The hooded man startled. ‘Gone?’ The whisper was hoarse.

‘Destroyed,’ Demontaigu replied tersely, ‘out on the heathland.’

‘Then, friend,’ the hooded man lifted his hand, palm extended in peace, ‘I’ll be gone.’ And he slipped across the tap room and out through the door.

‘Who?’ I asked.

‘Roger Furnival,’ Demontaigu replied. ‘Outlaw, wolf’s-head, defrocked priest. He was to meet us here with our comrades out of Scotland. Now. .’ He shrugged.

‘And Ausel’s strange words about the tongue?’

‘Someone betrayed us, Mathilde, perhaps not intentionally. Ausel wants us to return and question Geoffrey Lanercost.’

He collected his gloves and made to rise.

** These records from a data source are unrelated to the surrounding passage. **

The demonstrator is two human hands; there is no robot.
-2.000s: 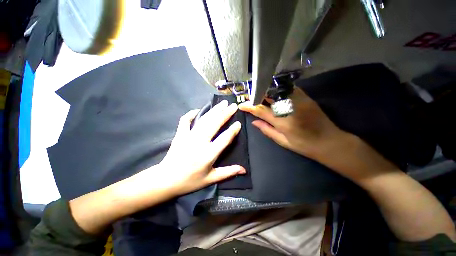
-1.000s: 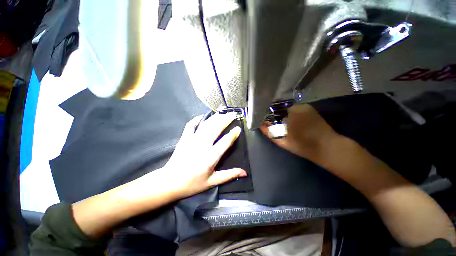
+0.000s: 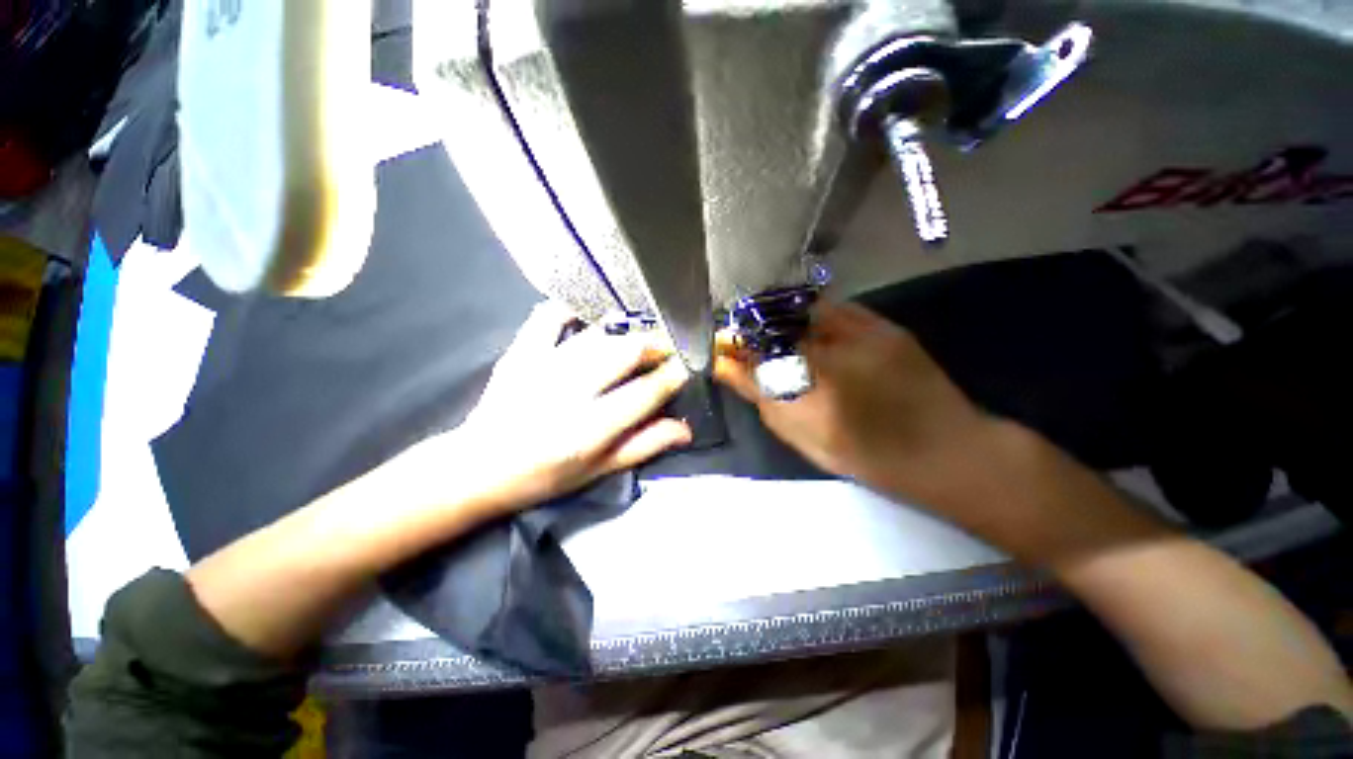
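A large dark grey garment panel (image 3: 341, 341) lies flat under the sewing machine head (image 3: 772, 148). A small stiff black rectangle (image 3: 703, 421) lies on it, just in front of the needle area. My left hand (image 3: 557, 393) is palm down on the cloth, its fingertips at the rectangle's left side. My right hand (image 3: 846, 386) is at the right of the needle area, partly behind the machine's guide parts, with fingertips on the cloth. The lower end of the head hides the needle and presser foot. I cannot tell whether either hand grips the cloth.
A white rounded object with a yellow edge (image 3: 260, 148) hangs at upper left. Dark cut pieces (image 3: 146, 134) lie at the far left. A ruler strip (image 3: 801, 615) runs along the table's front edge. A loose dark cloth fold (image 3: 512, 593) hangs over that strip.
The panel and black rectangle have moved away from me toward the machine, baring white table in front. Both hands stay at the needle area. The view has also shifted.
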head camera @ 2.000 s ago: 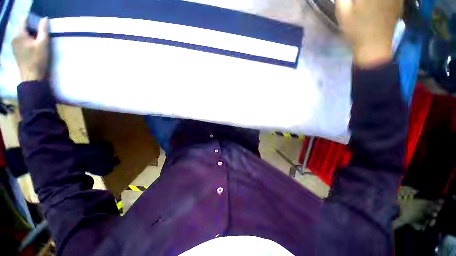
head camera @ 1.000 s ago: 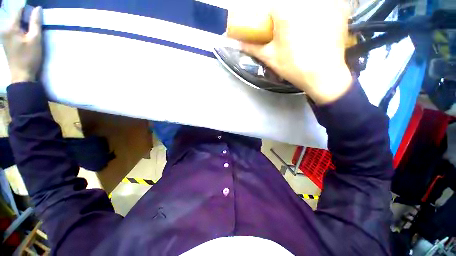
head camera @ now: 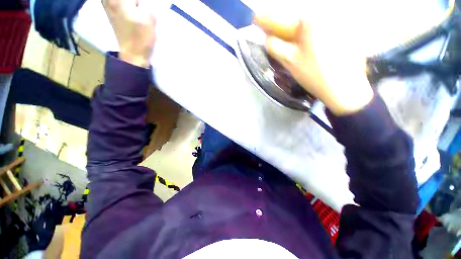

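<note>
The steam iron (head camera: 268,76), with a shiny curved soleplate edge, rests on the dark strip with its white band (head camera: 202,25). A short dark piece of the strip shows on the iron's right side. My right hand (head camera: 313,60) is closed round the iron's handle, which it mostly hides. My left hand (head camera: 134,30) is at the top left, near the strip's left end. Glare and the frame's edge hide its fingertips, so I cannot tell if it holds the cloth.
The white table cover (head camera: 283,136) slants down to the right, stained near the iron. A dark bundle (head camera: 55,20) hangs at the table's left end. Dark strips (head camera: 50,96) lie on cardboard below. Red crates stand far left (head camera: 12,40) and under the table (head camera: 326,217). Dark hoses run behind the iron.
My right hand has brought the iron from the right onto the strip. The view has since turned, so table and strip slant more and the left-end bundle shows.
</note>
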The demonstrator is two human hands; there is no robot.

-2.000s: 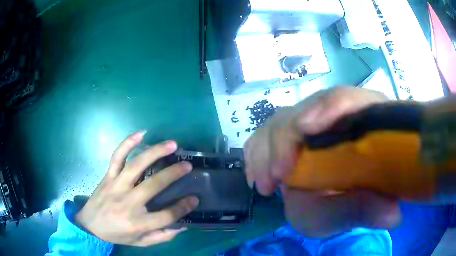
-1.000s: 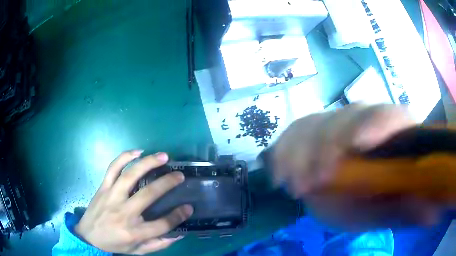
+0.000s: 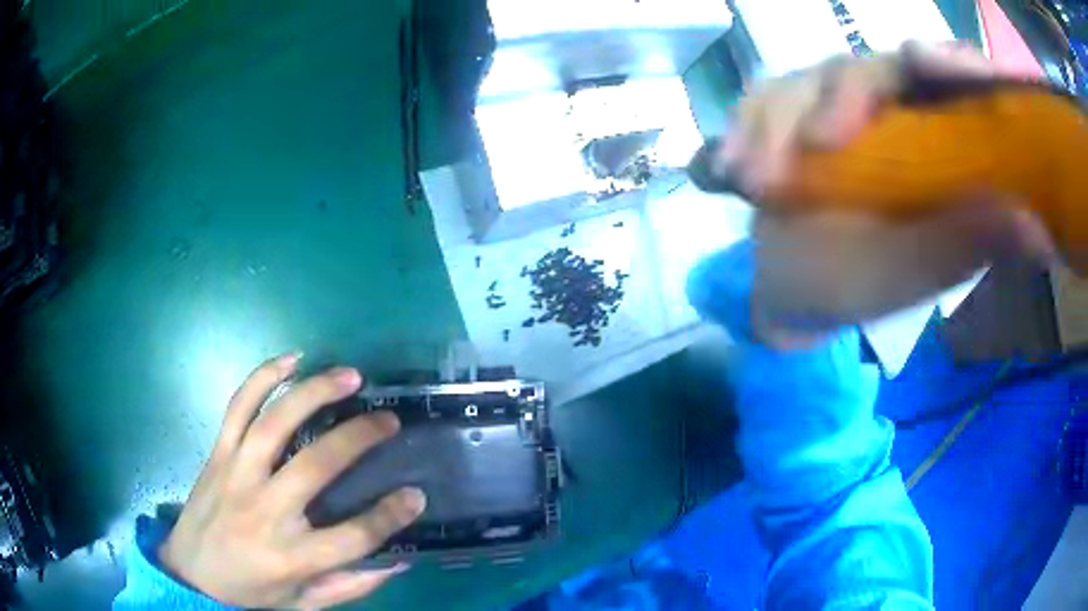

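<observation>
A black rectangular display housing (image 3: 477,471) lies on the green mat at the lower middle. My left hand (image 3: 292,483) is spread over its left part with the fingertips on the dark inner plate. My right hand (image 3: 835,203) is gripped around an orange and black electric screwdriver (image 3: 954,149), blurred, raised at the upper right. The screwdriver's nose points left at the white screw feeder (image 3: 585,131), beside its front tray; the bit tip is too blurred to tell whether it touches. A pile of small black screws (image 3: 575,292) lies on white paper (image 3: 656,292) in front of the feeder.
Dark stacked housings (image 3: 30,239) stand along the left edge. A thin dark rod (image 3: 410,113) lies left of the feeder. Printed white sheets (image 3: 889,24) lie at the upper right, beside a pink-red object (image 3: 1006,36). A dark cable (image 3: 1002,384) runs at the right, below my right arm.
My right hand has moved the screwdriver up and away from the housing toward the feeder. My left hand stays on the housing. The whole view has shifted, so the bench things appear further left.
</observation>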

‘Bertrand.’ I gripped his wrist. ‘Ausel, what did he do out there on the track-way?’

‘Ausel’s words are like silver from a furnace,’ Demontaigu whispered, ‘seven times refined. He has sworn terrible vengeance against Alexander of Lisbon.’

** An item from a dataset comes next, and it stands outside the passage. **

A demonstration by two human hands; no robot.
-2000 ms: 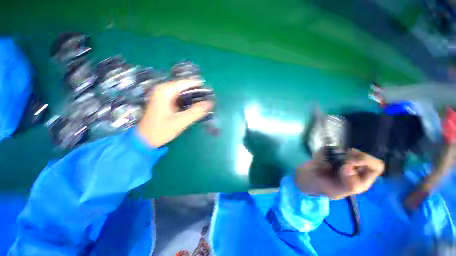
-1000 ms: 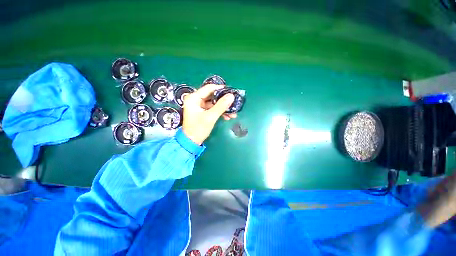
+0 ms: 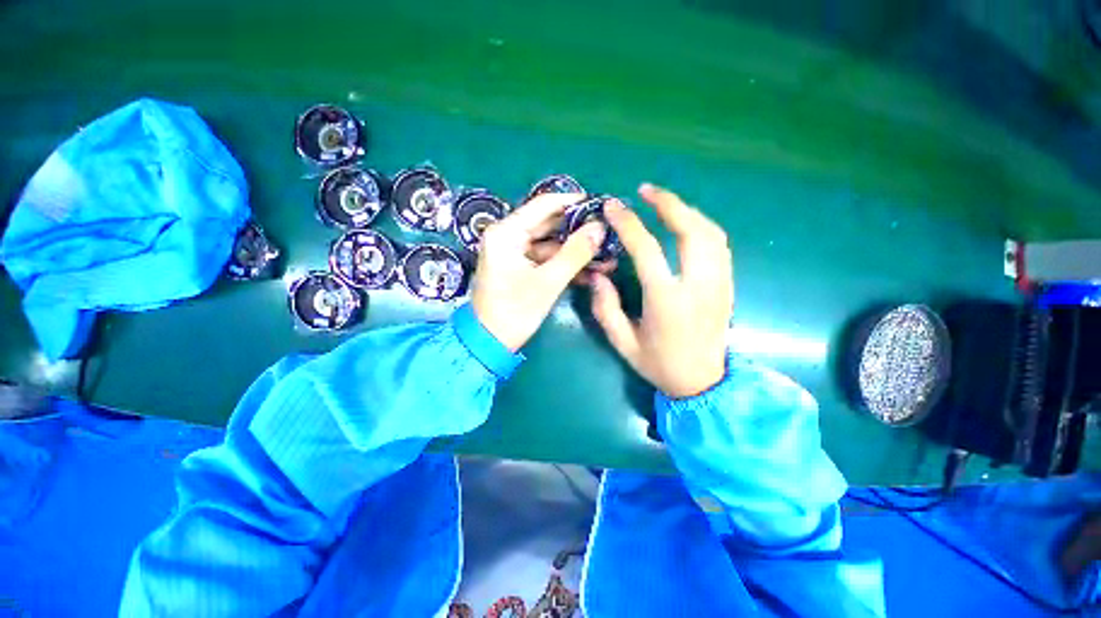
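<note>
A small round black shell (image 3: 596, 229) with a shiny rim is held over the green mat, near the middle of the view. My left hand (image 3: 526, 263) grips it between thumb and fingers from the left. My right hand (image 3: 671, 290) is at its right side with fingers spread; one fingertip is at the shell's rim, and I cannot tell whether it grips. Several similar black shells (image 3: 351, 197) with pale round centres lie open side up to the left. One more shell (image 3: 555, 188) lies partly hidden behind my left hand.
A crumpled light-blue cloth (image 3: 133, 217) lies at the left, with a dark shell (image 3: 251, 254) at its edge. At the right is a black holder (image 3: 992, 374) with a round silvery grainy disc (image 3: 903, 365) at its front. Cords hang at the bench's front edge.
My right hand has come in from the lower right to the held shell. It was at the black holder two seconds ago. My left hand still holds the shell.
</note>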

‘On the track-way?’ I insisted.

‘He severed the head of that war-dog and those of its four dead masters. He placed them along the track-way where it narrows between the outcrops.’ Demontaigu paused. He glanced pityingly at me from the corner of his eye. ‘A Celtic thing,’ he murmured. ‘He also removed their genitals and thrust them between their gaping dead lips. Ausel has sent warning to Lisbon that our fight is lutte a l’outrance — to the death. .’

Chapter 2

There was no safe place in England for Gaveston.

Living at court was a dappled existence of colours ranging from the brightest silver-gold to the deepest black. Glorious displays of power as brilliantly hued banners and pennants flapped bravely under a searing blue sky. Tables covered with the purest damask groaning under jewelled plate, bowls and goblets all brimming with the sweetest viands, succulent fruits and the richest wines from Bordeaux and the Rhine. Brilliant, dazzling tapestries decorated walls hanging down to floors tiled in the most exquisite fashion. Along such rich galleries, princes, ladies and lords paraded all dressed in cloth of gold and costly jewel-encrusted fabrics. In the courtyards outside, powerful destriers, splendidly harnessed, reared and neighed as knights in glittering mail prepared to break lances, jousting in nearby tilt-yards where the sand glowed like amber. Trumpets blew. Horns sounded. Bells chimed. In the courtly sanctuaries, priests in splendid copes under soaring rood screens offered the risen Christ back to His Father. Light poured through windows illuminated with flashing colours. Incense, thick and white, fragranced the air. Choirs intoned ‘Christus Vincit’. Close by, clerks in oak-panelled chambers grasped pens to write important letters of state sealed with purple wax. Outside the chamber clustered mailed knights and armoured men-at-arms eager to do the king’s will. Yet there were other aspects of life at court, like the sides of fortune’s dice just waiting to be turned. Ghastly killings out on lonely heathlands or in filthy alleyways, dingy taverns or rat-infested garrets. A world where assassins, capuchined and visored, flitted like shadows through the door, dagger or garrotte at the ready. Poisoned wine served with tainted meats. Scaffolds soaring dark against the sky, heavy with corpses, whilst across the square severed heads above lofty gateways dripped blood to patter to the ground like rain. Treason and treachery, bloodshed and betrayal, hypocrisy and hubris came wandering like twin demons garbed in all the horrors of death and the anguish of the tomb. I’d seen it all, be it in gorgeous pavilions with exquisite chambers or cobwebbed closets and garrets where the vermin came creeping under the doors.